■ **Directions for this task**: Where a picture appears in the data below, exclude it; restate everything else word for word.

■ **Source material**:
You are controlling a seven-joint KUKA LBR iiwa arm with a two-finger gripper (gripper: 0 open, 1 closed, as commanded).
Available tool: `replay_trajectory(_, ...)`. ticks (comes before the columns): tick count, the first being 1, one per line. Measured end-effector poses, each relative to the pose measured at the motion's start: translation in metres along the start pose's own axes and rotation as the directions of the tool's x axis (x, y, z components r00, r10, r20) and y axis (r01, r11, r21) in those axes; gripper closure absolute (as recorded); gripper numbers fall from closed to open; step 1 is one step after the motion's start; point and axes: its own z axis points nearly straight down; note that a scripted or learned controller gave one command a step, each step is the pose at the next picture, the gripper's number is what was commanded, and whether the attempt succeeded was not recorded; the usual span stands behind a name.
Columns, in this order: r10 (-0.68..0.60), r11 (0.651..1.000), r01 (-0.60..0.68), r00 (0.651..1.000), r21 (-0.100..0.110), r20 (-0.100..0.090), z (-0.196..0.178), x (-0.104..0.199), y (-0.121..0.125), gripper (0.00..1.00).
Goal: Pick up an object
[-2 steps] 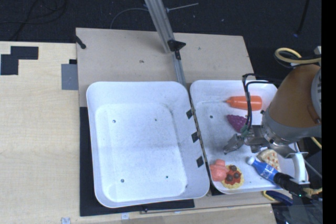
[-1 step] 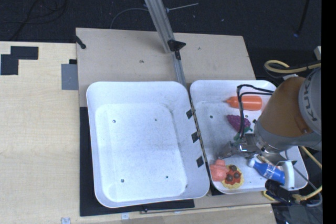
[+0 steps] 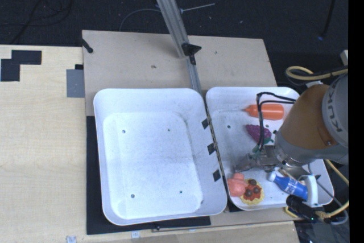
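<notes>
The arm reaches into the right bin (image 3: 227,101) from the right, its orange band and grey wrist covering the bin's right half. My gripper (image 3: 254,162) sits low over the bin floor near its middle, just above a pink toy (image 3: 238,184) and a yellow round toy with red dots (image 3: 252,192). A purple object (image 3: 257,132) lies just above the gripper, and an orange carrot-like piece (image 3: 265,111) lies near the bin's back. A blue and white object (image 3: 290,185) lies under the wrist at the right. I see nothing between the fingers.
The left bin (image 3: 149,153) lies beside the right one, with black clips on the shared wall. An aluminium rail (image 3: 173,17) slants up from the back of the bench. Cables trail at the right edge.
</notes>
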Motion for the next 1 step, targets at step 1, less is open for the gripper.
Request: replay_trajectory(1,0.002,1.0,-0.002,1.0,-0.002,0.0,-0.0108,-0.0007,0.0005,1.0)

■ **Solved exercise**:
You are controlling a seven-joint KUKA LBR iiwa arm with a two-finger gripper (gripper: 0 open, 1 closed, as commanded).
Available tool: `replay_trajectory(_, ...)`. ticks (comes before the columns): tick count, the first being 1, one per line. Measured end-effector poses, each relative to the pose measured at the motion's start: translation in metres along the start pose's own axes and rotation as the directions of the tool's x axis (x, y, z components r00, r10, r20) and y axis (r01, r11, r21) in those axes; gripper closure absolute (as recorded); gripper numbers fall from closed to open; step 1 is one step after the motion's start; point and axes: its own z axis points nearly straight down; note that a scripted or learned controller gave one command a step, each step is the pose at the next picture, the gripper's number is what was commanded, and whether the attempt succeeded was not recorded; the usual span stands behind a name.
Columns, in this order: r10 (-0.68..0.60), r11 (0.651..1.000), r01 (-0.60..0.68), r00 (0.651..1.000), r21 (-0.100..0.110), r20 (-0.100..0.090), z (-0.196..0.178), x (-0.104..0.199), y (-0.121..0.125), gripper (0.00..1.00).
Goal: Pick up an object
[-2 steps] 
[-1 step] 
[+0 steps] 
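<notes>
The arm reaches into the right bin (image 3: 227,101) from the right, its orange band and grey wrist covering the bin's right half. My gripper (image 3: 254,162) sits low over the bin floor near its middle, just above a pink toy (image 3: 238,184) and a yellow round toy with red dots (image 3: 252,192). A purple object (image 3: 257,132) lies just above the gripper, and an orange carrot-like piece (image 3: 265,111) lies near the bin's back. A blue and white object (image 3: 290,185) lies under the wrist at the right. I see nothing between the fingers.
The left bin (image 3: 149,153) lies beside the right one, with black clips on the shared wall. An aluminium rail (image 3: 173,17) slants up from the back of the bench. Cables trail at the right edge.
</notes>
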Motion for the next 1 step, targets at step 1, less is open for the gripper.
Request: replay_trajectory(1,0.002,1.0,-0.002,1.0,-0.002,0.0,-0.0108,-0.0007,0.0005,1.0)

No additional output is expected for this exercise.